Method of lines solutions of the parabolic inverse problem with an overspecification at a point

• Published in: Numerical algorithms Vol. 50; no. 4; pp. 417 - 437
• Main Authors: Dehghan, Mehdi, Shakeri, Fatemeh
• Format: Journal Article
• Language: English
• Published: Boston Springer US 01.04.2009; Springer Nature B.V
• Subjects: Algebra; Algorithms; Approximation; Boundary value problems; Computer Science; Derivatives; Differential equations; Finite difference method; Inverse problems; Mathematical analysis; Mathematical models; Method of lines; Numeric Computing; Numerical Analysis; Original Paper; Overspecification; Theory of Computation; Overspecified boundary data; Method of lines (MOL); Control parameter; System of ordinary differential equations (ODEs); Parabolic partial differential equations; Inverse problem
• ISSN: 1017-1398; 1572-9265
• DOI: 10.1007/s11075-008-9234-3

The present work is motivated by the desire to obtain numerical solution to a quasilinear parabolic inverse problem.
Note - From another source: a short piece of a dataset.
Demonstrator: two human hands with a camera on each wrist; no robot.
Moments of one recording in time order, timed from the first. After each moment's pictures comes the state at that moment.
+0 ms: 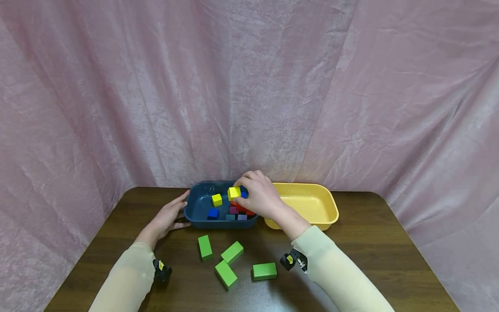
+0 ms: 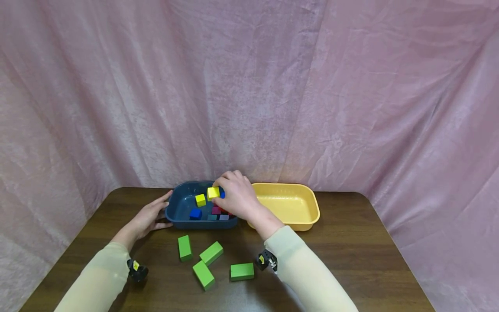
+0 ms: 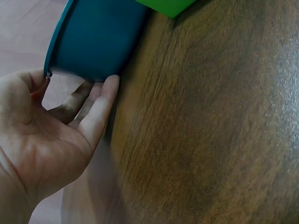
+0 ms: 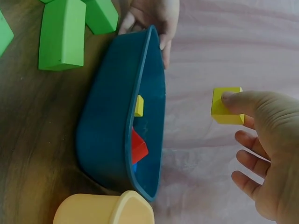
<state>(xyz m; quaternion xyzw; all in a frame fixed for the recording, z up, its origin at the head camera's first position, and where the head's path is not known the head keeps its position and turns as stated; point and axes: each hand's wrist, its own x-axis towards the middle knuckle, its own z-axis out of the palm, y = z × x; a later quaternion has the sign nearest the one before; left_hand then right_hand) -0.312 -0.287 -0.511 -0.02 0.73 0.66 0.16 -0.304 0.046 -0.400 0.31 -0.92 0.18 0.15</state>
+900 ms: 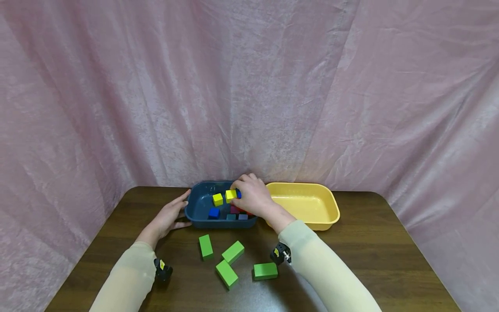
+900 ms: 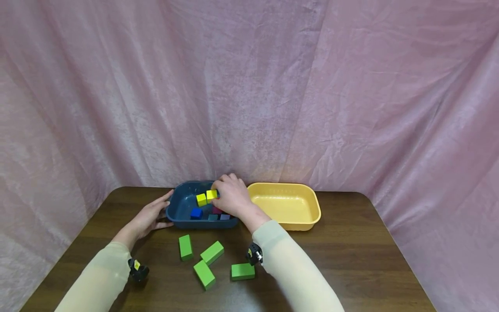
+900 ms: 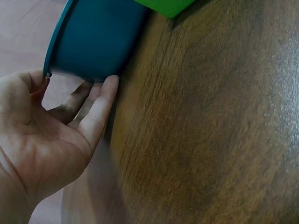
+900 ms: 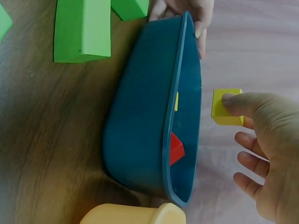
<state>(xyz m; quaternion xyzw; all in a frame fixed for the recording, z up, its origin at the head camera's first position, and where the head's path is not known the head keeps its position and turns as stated) -0.311 -0.289 -0.510 -0.01 0.73 0.66 0.16 -0.331 0.022 -0.426 0.28 -0.95 0.13 0.09</state>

The solution is presented by means of the method of lines. Method of lines is an alternative computational approach which involves making an approximation to the space derivatives and reducing the problem to a system of ordinary differential equations in the variable time, then a proper initial value problem solver can be used to solve this ordinary differential equations system. Some numerical examples and also comparison with finite difference methods will be investigated to confirm the efficiency of this procedure.